=== Task input ===
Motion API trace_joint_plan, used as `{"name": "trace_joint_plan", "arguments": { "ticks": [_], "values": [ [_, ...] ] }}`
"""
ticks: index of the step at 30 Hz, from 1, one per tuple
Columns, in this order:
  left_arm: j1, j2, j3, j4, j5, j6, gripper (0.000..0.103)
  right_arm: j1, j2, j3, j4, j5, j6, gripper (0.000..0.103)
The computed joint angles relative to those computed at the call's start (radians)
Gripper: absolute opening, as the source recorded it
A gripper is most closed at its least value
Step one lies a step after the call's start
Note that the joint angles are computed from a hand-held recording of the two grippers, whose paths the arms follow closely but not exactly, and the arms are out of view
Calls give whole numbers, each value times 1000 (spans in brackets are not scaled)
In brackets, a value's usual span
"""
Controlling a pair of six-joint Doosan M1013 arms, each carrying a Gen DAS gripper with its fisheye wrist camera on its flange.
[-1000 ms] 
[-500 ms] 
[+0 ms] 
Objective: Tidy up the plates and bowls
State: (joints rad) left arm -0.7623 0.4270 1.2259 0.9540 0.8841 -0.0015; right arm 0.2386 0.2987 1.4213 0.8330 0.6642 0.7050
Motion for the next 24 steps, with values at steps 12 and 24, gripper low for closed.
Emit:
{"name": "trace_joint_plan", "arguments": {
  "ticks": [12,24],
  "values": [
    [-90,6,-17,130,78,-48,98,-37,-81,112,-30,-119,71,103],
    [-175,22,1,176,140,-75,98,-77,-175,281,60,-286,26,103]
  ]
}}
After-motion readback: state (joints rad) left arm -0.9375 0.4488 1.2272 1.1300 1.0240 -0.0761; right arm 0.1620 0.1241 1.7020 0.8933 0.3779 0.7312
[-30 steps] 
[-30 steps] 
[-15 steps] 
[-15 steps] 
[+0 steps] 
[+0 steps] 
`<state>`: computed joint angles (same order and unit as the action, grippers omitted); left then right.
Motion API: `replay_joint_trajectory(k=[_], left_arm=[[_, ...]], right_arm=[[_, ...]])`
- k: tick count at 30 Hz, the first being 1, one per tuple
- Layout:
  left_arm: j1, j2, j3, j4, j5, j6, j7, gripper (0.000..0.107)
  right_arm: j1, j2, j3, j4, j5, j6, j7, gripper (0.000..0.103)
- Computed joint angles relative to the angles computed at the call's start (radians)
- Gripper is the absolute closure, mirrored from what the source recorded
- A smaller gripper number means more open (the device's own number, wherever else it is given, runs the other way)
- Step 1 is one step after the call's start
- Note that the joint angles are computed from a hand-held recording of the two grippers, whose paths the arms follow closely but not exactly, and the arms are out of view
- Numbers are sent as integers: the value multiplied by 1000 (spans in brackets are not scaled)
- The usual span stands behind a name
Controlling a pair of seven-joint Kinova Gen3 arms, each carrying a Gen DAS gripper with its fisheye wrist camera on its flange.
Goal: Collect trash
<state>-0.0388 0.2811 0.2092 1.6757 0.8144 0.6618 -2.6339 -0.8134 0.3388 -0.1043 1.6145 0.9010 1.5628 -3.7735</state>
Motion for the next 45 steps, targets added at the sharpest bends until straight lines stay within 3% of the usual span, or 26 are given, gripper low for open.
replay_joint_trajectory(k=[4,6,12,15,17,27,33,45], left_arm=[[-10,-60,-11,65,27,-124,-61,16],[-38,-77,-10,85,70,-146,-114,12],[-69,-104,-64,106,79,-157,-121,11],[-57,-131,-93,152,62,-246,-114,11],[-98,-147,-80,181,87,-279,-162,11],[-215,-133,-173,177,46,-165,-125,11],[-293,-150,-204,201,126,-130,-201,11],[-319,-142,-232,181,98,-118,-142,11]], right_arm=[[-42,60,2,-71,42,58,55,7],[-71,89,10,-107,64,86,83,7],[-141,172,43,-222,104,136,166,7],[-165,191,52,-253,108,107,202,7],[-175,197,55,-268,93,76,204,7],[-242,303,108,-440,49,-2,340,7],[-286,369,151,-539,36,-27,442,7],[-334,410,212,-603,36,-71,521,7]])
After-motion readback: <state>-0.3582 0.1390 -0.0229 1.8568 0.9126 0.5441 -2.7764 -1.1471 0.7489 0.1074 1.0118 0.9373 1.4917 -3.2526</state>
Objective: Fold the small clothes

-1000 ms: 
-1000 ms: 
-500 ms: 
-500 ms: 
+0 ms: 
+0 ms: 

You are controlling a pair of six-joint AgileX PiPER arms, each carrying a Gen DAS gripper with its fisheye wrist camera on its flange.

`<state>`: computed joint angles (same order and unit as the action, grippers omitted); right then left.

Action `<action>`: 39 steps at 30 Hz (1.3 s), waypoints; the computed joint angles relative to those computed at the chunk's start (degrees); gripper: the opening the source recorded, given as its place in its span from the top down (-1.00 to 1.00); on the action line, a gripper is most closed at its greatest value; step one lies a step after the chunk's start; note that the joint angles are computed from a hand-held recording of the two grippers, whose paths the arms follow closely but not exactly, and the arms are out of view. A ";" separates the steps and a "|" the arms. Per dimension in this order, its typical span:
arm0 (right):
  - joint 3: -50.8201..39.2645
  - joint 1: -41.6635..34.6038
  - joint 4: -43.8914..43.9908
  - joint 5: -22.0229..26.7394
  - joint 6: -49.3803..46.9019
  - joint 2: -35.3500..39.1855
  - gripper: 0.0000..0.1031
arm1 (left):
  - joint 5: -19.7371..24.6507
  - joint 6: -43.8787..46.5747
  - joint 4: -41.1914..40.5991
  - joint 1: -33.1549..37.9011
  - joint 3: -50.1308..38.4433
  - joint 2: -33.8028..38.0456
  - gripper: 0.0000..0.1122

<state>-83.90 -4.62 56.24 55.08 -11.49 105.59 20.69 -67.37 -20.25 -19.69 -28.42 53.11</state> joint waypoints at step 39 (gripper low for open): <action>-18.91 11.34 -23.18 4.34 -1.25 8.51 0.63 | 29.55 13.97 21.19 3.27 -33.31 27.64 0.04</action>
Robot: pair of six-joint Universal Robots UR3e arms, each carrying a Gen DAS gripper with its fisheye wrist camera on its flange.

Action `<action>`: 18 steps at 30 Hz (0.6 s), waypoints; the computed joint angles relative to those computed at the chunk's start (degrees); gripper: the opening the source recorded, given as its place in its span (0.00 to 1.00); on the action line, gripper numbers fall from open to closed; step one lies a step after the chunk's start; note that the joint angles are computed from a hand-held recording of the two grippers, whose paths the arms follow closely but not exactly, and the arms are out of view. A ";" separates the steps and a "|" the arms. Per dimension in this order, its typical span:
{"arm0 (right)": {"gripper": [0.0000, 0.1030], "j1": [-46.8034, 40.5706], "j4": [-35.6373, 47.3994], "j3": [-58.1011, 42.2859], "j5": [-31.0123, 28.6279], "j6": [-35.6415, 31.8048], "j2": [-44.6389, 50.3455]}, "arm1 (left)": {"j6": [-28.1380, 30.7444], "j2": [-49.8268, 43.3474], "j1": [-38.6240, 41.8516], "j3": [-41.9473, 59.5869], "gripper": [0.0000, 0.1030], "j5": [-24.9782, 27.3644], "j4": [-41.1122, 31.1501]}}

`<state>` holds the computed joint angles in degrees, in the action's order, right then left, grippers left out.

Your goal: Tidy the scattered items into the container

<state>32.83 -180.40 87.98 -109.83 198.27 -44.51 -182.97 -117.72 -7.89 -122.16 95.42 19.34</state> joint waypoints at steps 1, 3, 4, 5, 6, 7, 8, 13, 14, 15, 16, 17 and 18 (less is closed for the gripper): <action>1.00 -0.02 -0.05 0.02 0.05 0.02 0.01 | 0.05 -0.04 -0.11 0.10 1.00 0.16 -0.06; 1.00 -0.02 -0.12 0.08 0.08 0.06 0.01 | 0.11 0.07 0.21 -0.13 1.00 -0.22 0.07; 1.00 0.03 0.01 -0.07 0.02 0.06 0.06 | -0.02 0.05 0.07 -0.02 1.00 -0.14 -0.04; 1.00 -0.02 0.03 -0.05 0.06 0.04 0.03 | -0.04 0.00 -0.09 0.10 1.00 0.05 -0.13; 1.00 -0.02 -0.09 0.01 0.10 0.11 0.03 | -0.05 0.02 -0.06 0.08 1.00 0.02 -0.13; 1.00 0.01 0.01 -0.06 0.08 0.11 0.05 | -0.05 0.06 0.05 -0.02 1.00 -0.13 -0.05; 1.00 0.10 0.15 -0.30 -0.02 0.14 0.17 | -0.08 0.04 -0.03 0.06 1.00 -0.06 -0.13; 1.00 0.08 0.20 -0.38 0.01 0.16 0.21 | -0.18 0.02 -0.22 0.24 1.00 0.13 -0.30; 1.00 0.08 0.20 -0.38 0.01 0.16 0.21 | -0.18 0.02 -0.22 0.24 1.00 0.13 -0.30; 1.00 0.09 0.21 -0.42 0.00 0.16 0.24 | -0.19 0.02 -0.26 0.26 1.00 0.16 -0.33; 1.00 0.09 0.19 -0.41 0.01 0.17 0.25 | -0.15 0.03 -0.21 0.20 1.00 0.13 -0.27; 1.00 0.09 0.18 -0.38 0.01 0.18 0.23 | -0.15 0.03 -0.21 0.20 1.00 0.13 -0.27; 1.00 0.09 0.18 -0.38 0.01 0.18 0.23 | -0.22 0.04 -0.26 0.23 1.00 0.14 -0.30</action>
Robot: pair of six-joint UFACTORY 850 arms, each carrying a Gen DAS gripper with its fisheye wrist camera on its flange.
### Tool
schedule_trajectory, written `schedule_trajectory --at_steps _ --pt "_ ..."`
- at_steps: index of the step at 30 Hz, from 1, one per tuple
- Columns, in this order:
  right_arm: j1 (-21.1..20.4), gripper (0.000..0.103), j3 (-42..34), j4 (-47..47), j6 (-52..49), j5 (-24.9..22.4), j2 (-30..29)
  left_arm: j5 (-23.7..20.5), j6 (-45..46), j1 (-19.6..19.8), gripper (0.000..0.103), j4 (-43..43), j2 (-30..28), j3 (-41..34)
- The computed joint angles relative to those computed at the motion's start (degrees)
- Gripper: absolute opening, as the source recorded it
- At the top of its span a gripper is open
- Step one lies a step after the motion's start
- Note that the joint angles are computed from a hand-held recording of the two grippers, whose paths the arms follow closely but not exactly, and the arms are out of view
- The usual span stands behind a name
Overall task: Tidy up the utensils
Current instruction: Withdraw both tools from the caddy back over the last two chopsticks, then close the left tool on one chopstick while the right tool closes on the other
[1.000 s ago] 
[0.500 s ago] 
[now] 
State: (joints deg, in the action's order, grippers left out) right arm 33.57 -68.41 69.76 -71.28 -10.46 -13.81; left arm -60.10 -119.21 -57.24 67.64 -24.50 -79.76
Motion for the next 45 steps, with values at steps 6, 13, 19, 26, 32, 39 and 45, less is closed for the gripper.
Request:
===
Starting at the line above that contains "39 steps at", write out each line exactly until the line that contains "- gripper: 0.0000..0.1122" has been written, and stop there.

Action `<action>`: 39 steps at 30 Hz (1.3 s), waypoints; the computed joint angles relative to those computed at the chunk's start (degrees); gripper: the opening the source recorded, given as its place in its span from the top down (-1.00 to 1.00); on the action line, a gripper is most closed at its greatest value; step one lies a step after the chunk's start; note that the joint angles are computed from a hand-held recording of the two grippers, whose paths the arms follow closely but not exactly, and the arms are out of view. A ";" separates the steps and a "|" the arms. Per dimension in this order, its typical span:
arm0 (right):
  - joint 3: -50.8201..39.2645
  - joint 1: -41.6635..34.6038
  - joint 4: -43.8914..43.9908
  - joint 5: -22.0229..26.7394
  - joint 6: -49.3803..46.9019
  - joint 2: -35.3500..39.1855
  - gripper: 0.0000..0.1031
arm1 (left):
  - joint 5: -19.7371..24.6507
  - joint 6: -43.8787..46.5747
  - joint 4: -41.1914..40.5991
  - joint 1: -33.1549..37.9011
  - joint 3: -50.1308..38.4433
  - joint 2: -33.8028..38.0456
  - gripper: 0.0000..0.1122

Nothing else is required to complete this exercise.